> [INSTRUCTIONS TO FOLLOW] Lines in the entries below where the word "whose" shows up should each be copied.

> [EXCERPTED RECORDS]
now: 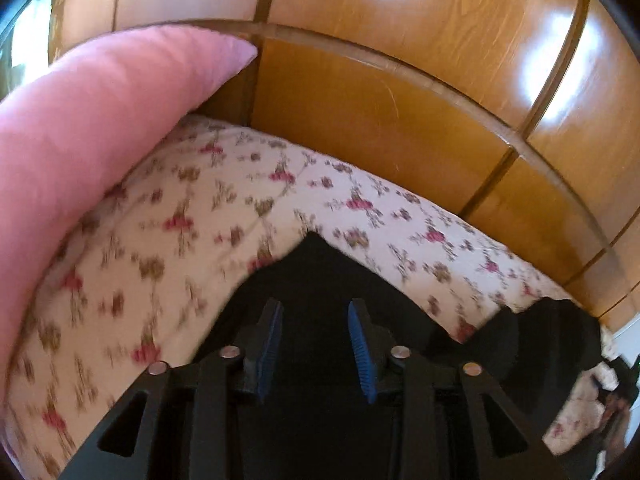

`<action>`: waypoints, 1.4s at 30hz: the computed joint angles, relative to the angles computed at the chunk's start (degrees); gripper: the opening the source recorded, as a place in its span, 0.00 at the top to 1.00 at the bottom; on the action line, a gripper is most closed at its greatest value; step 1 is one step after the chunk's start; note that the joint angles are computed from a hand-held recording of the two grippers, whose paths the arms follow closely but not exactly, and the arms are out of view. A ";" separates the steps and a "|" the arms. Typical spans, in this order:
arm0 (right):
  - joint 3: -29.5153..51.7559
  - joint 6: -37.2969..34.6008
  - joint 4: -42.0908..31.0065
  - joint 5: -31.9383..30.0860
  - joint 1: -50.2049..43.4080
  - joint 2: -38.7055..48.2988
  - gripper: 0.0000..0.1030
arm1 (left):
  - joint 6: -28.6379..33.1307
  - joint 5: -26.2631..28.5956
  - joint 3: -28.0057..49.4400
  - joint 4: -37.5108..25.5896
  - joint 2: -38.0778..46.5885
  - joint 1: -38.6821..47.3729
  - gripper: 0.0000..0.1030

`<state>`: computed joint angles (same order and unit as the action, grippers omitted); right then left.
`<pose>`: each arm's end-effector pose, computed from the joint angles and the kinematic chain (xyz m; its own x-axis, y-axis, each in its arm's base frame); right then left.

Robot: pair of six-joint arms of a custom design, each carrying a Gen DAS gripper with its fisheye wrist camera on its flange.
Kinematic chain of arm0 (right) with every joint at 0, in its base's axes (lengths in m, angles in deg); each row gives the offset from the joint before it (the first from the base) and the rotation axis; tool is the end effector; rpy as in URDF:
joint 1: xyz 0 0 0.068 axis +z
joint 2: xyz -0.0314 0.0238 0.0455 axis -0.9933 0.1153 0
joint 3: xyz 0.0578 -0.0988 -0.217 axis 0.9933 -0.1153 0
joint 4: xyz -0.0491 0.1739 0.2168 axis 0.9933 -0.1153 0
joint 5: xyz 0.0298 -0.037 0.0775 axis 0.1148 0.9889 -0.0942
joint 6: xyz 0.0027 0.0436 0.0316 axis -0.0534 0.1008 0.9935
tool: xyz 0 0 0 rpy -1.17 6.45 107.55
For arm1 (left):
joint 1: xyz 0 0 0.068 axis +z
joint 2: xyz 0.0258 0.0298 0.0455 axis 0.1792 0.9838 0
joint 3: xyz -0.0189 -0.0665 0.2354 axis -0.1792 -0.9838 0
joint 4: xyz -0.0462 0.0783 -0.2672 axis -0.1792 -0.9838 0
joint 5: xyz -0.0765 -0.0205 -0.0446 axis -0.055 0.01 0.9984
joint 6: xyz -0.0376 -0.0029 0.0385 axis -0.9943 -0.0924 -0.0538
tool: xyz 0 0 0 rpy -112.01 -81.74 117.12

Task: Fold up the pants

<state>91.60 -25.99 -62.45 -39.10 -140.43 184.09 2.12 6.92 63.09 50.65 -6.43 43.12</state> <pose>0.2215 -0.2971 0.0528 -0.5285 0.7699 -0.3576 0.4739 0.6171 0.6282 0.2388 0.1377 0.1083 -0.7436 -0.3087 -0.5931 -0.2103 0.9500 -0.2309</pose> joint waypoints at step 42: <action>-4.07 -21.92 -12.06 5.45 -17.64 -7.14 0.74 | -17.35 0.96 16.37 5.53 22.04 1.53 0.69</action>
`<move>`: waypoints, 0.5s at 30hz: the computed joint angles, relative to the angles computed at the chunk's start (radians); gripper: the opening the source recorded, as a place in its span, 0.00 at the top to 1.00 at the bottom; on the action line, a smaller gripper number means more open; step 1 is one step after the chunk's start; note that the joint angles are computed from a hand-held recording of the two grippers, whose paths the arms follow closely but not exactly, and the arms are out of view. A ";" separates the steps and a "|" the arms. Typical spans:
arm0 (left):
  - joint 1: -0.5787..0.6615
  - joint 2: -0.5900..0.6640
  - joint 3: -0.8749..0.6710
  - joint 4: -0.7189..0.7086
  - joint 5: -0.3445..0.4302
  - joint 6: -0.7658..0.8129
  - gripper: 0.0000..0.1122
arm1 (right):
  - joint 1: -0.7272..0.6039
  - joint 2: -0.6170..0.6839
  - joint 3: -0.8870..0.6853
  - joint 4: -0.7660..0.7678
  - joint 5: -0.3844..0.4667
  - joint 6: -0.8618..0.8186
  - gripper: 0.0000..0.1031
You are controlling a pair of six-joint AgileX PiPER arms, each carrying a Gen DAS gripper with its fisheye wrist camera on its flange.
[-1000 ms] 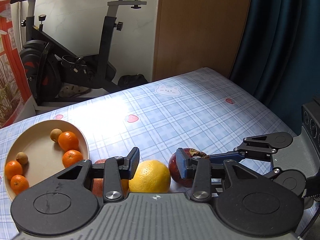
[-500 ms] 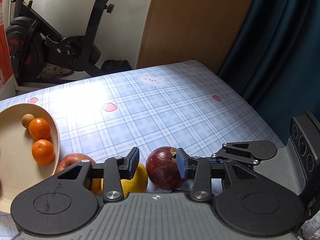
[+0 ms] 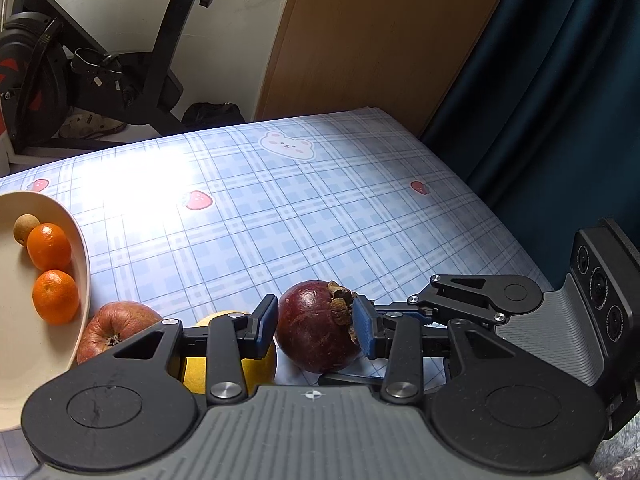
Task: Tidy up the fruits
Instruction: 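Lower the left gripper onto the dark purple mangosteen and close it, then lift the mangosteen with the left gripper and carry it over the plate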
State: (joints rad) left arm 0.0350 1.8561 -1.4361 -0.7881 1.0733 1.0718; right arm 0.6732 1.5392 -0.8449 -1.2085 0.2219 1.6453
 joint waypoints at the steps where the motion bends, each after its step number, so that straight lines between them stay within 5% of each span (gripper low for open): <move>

> [YOUR SOLUTION]
`<action>`: waypoints, 1.4s at 30hz: the computed joint angles, relative to the angles computed at the chunk's start (degrees); gripper: the opening the source recorded, as a place in its span, 0.00 at the top to 1.00 at the bottom; on the action line, a gripper is most closed at its greatest value; step 1 is one step after the chunk's start; note that the joint angles are computed from a hand-held recording of the two grippers, whose paths the arms follow closely but not exactly, and the arms are out of view. A ";" separates the steps and a "|" the arms. Typical spans, in this order:
`<move>`: waypoints, 0.5s at 30hz: the computed joint angles, relative to the angles computed at the chunk's start (radians); gripper: the opening the source recorded, as a place in its span, 0.00 at the top to 1.00 at the bottom; on the action line, a smaller gripper number means more open; step 1 is one step after the chunk's start; note that the joint angles are computed from a hand-held recording of the two grippers, whose paths the arms follow closely but not exactly, and the arms are out of view. A ";" separates the steps and a "|" the arms. Typical spans:

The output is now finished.